Album Review: I could not find too much about this band, although signs point to a couple of albums from this band, which is mainly singer Julianna Towns, who has been part of a couple other more popular bands. Solo work brought under a band nomenclature.

“Drowning Street” starts with a very earthy and liquid guitar, reminding me of a style of Aphex Twin’s ambient songs. The singing is not far off from Aimee Mann’s voice, just a little darker and deeper. The song is punctuated with deep and heavy drums, off tuned guitar notes and echoing crashes. It does have a tribal sense to it and feels like it is trying to recreate an eerie thunderstorm.
“Field of Holes” from the first chime, the same dark tones are present, but it takes on a middle eastern feel with bongos and meandering guitars. But that is just the slightest bit of Indian influence. The vocals are a version of 60’s psych, somewhat monotone chant singing with an echoey production. Near the end of the song, like a zombie, male vocals are added to bolster the droning melody, and the song quietly slips away.
“Slide of Glass” has a buzzing sitar like note in the beginning, but the song picks up a rocking melody with a creepy, residents like effect placed on the instruments. This is all male vocals, and is observational art monotone singing that an actual melody. The song relies on an alarm like synth note that is added in the back end to create a substantial wall of noise.
“Grenadine” takes us back to the warbley new age dream sequence of the first two tracks. This is the kind of echoing chimey music you would hear as ambience pouring from the speakers in a new age crystal, wicca and magic shop in New Hope circa 1993.
“A Low Bird” is the first of three instrumentals, and it contains all of the new age elements as described earlier. The tones of the song remind me of how Bohdai, the alien ball of light from Solar Babies, would talk to Lucas Haas, Jason Patrick, Jamie Gertz, and the rest of the hero group.
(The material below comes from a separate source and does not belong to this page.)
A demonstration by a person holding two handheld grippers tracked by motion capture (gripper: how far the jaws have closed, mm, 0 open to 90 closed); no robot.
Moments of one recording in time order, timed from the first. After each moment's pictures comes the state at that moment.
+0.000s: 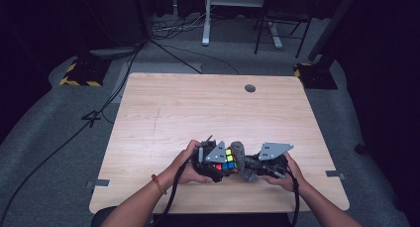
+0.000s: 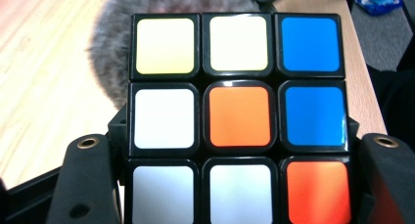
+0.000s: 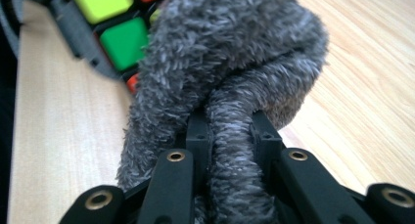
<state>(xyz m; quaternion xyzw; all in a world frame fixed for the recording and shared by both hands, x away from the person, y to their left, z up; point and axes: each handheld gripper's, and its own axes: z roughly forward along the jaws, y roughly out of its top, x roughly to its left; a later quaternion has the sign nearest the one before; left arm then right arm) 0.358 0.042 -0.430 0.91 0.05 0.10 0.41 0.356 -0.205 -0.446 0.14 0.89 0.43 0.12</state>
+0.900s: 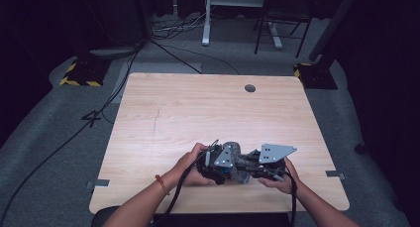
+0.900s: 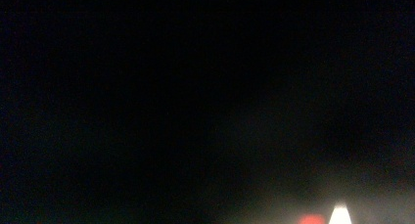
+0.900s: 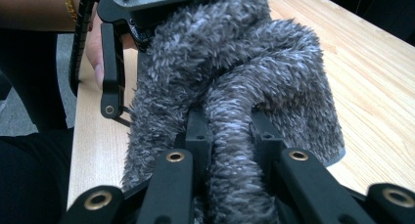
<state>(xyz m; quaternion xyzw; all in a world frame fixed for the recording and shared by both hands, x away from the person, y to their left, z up) 0.358 0.025 -0.450 0.93 0.04 0.11 0.35 0.342 -0.190 -0.427 0.10 0.86 0.49 0.11</state>
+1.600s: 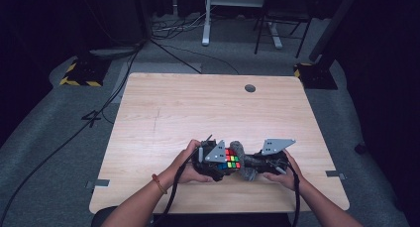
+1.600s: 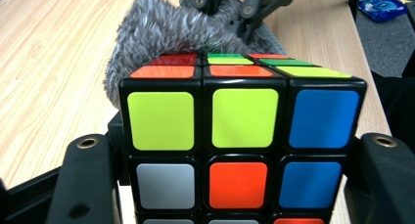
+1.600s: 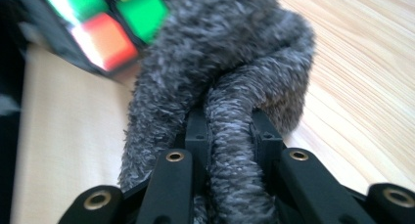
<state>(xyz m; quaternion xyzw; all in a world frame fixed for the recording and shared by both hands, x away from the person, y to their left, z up) 0.357 0.037 -0.433 0.90 0.04 0.10 0.41 0.371 -0.214 -0.458 0.16 0.87 0.47 0.05</state>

Seeing as this album was released 2 years after the film, we can only assume both were of the same demographic. Even though I still love Solarbabies, but am not that big of a fan of this

“The Turnaround” continues on the new age theme, but carries almost a celtic funeral feeling to this: bleakness and mourning are present emotions to the melody. A man’s voice recites a poem or story of some sort (not unlike the Sugarcubes or Belle & Sebastian) over the eerily music. This has all the feel of a new age interpretive dance, where the vocals are the inner dialogue of a mime portraying his feelings. This has nothing that I look for in music.
“Proud Flesh” does nothing to mix things up. Dark tones of echoing bells, like a metal xylophone or tubular bells play out with a dead woman’s chant ghostly gliding over the top. The vocals are layered, creating a chorus effect, angelic buy deadly at the same time. This takes the creepy element of the Residents and really boils it down to a basic form.
“File Under R” is a long instrumental track keeping its metaphorical head down and running straight through the repertoire. There is a more optimistic side to this track. There is an 80’s new wave song that I can’t put my finger on that sounds a lot like this…maybe someday I’ll come across it again. It is composed of echoing guitar with haunting chords rise from behind with muted ice breaking percussion in support.
“Born to Be Ice” fades in with a buzzing flute along side a second woodwind sound.  After the intro, it feels like tones and random notes meant to support a story telling element like a film score, or radio show. Then as quickly as it began, with some large, muted sounds reminding me of a rhino or elephant, the short instrumental part of the track ends. And it returns to the cold new age music and more spoken word storytelling overlaid. This is an exercise in jazzy new age music with interpretive beatnick art spilling out all over the place. Windy effects create chilling, twilight zone effects, and the avant-garde performance piece runs through with a final echo.
“At the Portal” again has more optimistic new age celestial music echo and play out angelically. The whole song has a rising on a warm stream of air feel to it, but it lacks a concrete matter, and is just ideas and fluff. For a second, the ideal trembles, but as the song and album concludes, sun is the victor, and the good guy seems to have come out on top. This is just shit.